----- SOURCE DATA
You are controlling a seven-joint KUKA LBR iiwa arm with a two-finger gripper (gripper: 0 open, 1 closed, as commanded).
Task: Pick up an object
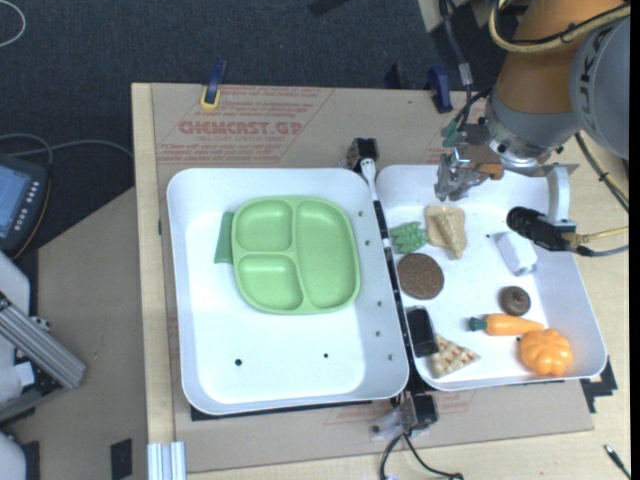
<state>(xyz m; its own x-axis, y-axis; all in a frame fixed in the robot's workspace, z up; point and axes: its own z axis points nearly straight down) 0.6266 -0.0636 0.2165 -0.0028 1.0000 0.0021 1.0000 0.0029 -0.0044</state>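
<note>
The gripper (452,183) hangs at the far side of the right bin (575,303), just above the pale wedge of toy cheese (447,229), which lies just beside the green toy leaf (407,235) and just behind the brown round cookie (420,276); whether its jaws stand wide or narrow I cannot tell from this slanted view. The wedge looks like a light, stiff plastic piece with smooth, probably slippery faces, not fragile. I judge the surest hold is across its two flat sides near the thick end, since the tapered tip could squirt out.
</note>
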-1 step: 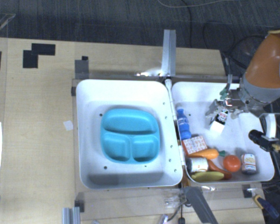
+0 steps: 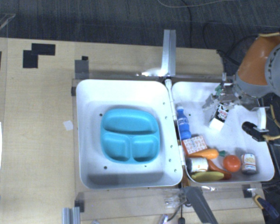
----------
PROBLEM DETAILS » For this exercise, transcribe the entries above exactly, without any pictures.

EXPECTED OUTPUT »
You are controlling a seven-joint KUKA LBR iiwa arm with a two-finger gripper (gripper: 0 open, 1 closed, as commanded).
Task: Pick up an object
<state>(xyz m; its own x-axis, y-axis; all in a frame fixed in the robot's workspace, z up; point and axes: its own z axis points nearly straight down) 0.6266 -0.0636 0.2165 -0.0028 1.0000 0.0021 1.0000 0.0029 -0.0044</state>
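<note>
The gripper (452,183) hangs at the far side of the right bin (575,303), just above the pale wedge of toy cheese (447,229), which lies just beside the green toy leaf (407,235) and just behind the brown round cookie (420,276); whether its jaws stand wide or narrow I cannot tell from this slanted view. The wedge looks like a light, stiff plastic piece with smooth, probably slippery faces, not fragile. I judge the surest hold is across its two flat sides near the thick end, since the tapered tip could squirt out.
</note>
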-1 step: 
+0 steps: 

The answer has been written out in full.